I guess it matters because not everyone can have their way and in a country of diverse views and opinions there has to be a way to resolve conflict of opinion or law.

The law, supported by the Supreme Court, says the invocations can take place. We don't have to like it, but there it is!

Springer, Kotek, Courtney, Boehner and Reid are fully within their rights and the rights of the majority of the people to call for an invocation should they so desire.



What is (should be) the primary purpose of the prayers?


I suspect to different people it has different purposes. A commonly heard reason is guidance.

Perhaps Justice Anthony Kennedy said it pretty well in a majority opinion;
“It is presumed that the reasonable observer is acquainted with this tradition and understands that its purposes are to lend gravity to public proceedings and to acknowledge the place religion holds in the lives of many private citizens, not to afford government an opportunity to proselytize or force truant constituents into the pews,”

It is something that has been going on at public meetings since before the US was the US. As long as Springer doesn't declare that all other religions are outlawed and that all citizens of Yamhill County must partake of the Church of England, I guess I really don't have a problem with it.


Maybe we could combine the sentiments of both Springer and Boehner and pray while we're sobbing. Maybe we could sing "The Battle Hymn of the Republic." Maybe we should all march in lock-step and beg the creator for a more conservative and Biblical Yamhill County, in accordance with Springer's ultimate aim.
Enough already.
How about if we stop being silly and disingenuous and simply conduct the meeting like adults?
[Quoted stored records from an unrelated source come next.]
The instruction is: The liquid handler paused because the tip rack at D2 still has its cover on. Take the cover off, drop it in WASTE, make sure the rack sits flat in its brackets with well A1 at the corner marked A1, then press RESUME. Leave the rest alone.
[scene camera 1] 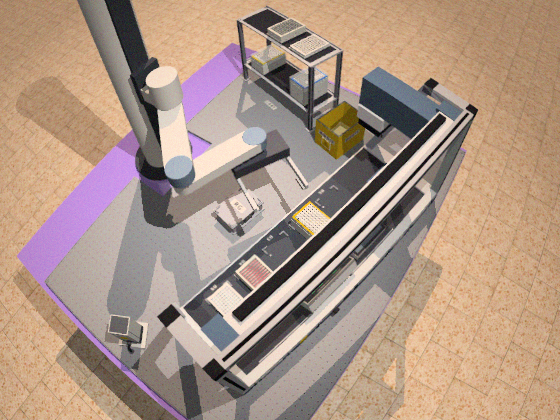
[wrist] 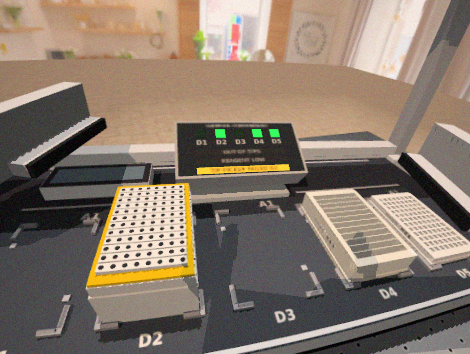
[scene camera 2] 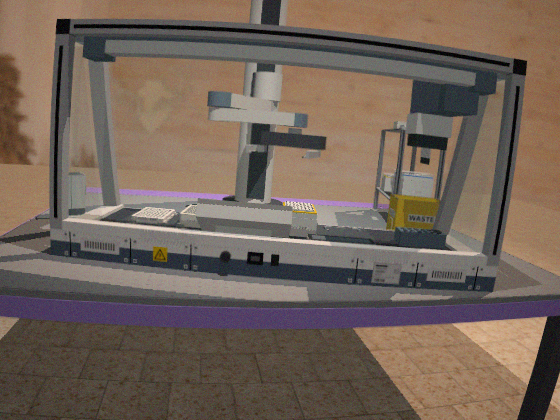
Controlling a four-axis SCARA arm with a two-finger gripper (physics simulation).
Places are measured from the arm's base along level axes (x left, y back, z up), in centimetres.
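Where they show: gripper, fingertip midpoint: [scene camera 1: 281,198] [wrist: 253,121] [scene camera 2: 276,151].
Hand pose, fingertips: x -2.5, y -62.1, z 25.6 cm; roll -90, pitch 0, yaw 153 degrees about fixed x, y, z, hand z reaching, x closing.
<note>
Each offset is from my fingertips to the centre of the thing. "spot": to the spot under its first point.
The tip rack {dx +5.4, dy -8.4, dz -15.9 cm} [scene camera 1: 311,218] [scene camera 2: 301,206] [wrist: 144,227] at D2 has a white top with rows of dark holes and a yellow rim; no cover shows over it. In the wrist view its base sits between the front brackets and looks level; its back corners and the A1 well marking cannot be made out. The yellow WASTE bin {dx +46.7, dy +5.6, dz -17.6 cm} [scene camera 1: 327,143] [scene camera 2: 414,212] stands behind the deck, with a pale box-like piece {dx +46.5, dy +5.7, dz -22.5 cm} [scene camera 1: 341,129] inside. My gripper [scene camera 1: 281,196] is open and empty, above and behind the deck near D2. The RESUME button cannot be made out.
A tilted status screen {spot: dx -8.9, dy -19.4, dz -12.7 cm} [wrist: 240,150] shows D2, D4 and D5 lit green and a yellow warning bar. A striped rack {dx -19.0, dy -4.0, dz -17.6 cm} [scene camera 1: 254,272] [wrist: 360,227] is at D4, a white plate {dx -31.2, dy -1.8, dz -18.4 cm} [scene camera 1: 225,300] [wrist: 422,222] at D5. The frame's top beam {spot: dx -4.4, dy -30.4, dz +21.2 cm} [scene camera 2: 290,50] spans the deck.
</note>
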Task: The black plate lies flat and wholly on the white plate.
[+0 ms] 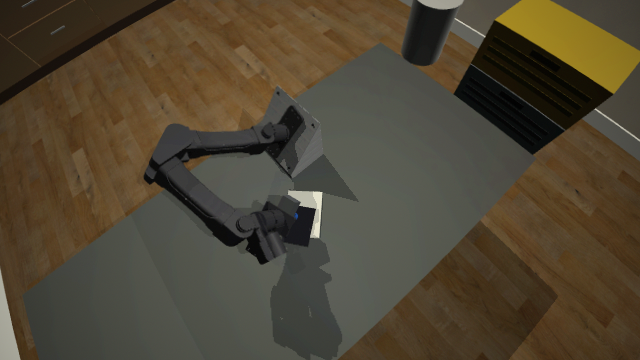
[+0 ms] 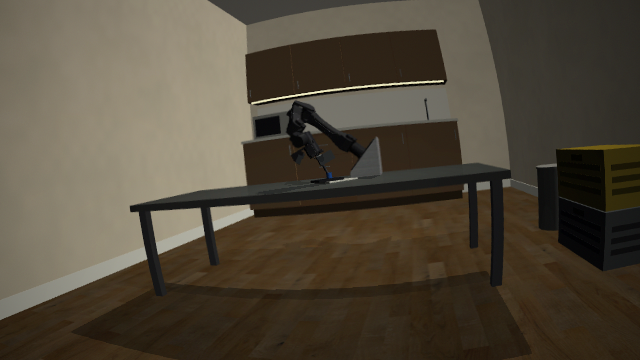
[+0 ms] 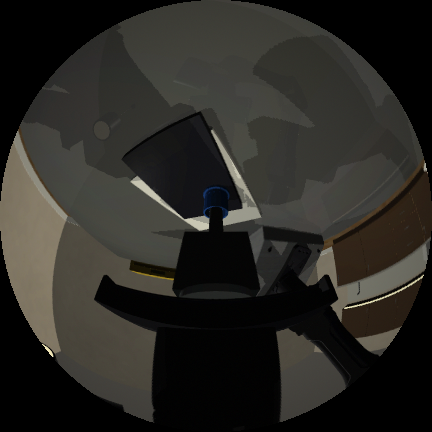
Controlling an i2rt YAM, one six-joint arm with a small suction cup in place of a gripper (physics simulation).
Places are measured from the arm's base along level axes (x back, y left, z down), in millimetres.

This isn't Sunday school.

Jeb Bladine

The Supreme Court has said that opening prayers are legal, within guidelines found in the opinion.
Many Yamhill County Commission meetings are small, enclosed gatherings in the White House; others are small crowd gatherings in the Courthouse. Either way, particularly in the White House, attendees should not be asked to stand or, for that matter, make any display requiring them to reveal belief or non-belief. Those who deliver pre-meeting invocations should be asked to deliver their brief comment without instructions, with attendees free to sit quietly or bow in reverence.
Photoguy suggests the possibility of non-religious comments. In fact, governmental bodies in similar circumstances have invited secular invocations that represent equally high-minded sentiment of relevance to democratic governance. Here's a portion of one delivered this year at a city council meeting in Washington:
"I am going to ask that you raise your eyes and think about a few things today. When this body comes together to govern, they do so with the consent of the citizens of Oak Harbor … a very diverse community with many different views and opinions … It is incumbent upon this council to make the best decisions for the community. In this regard, I ask that you use reason, wisdom and empathy in your deliberations today. To take into account the implications your decisions will have now and in the future. We should all plant an acorn, even though we may not live to hear the wind rush through its leaves or the joyous laughter of children playing in the comfort of its shade.”
We have long-standing local traditions of opening various public gatherings with invocations – the DSA Banquet comes to mind, with decades of Christian invocations by Ezra Koch. However, with no local tradition of opening government meetings with prayer, it’s all the more important for Yamhill County commissioners to enact their decision in ways that are inclusive, not divisive.




I want to say that I am very honored to live in a community with such diverse thought. I also want to commend everyone who commented here. Usually these arenas are in fact more divisive then welcoming of open discussion.

So a big thank you to those who joined in and have a wonderful day.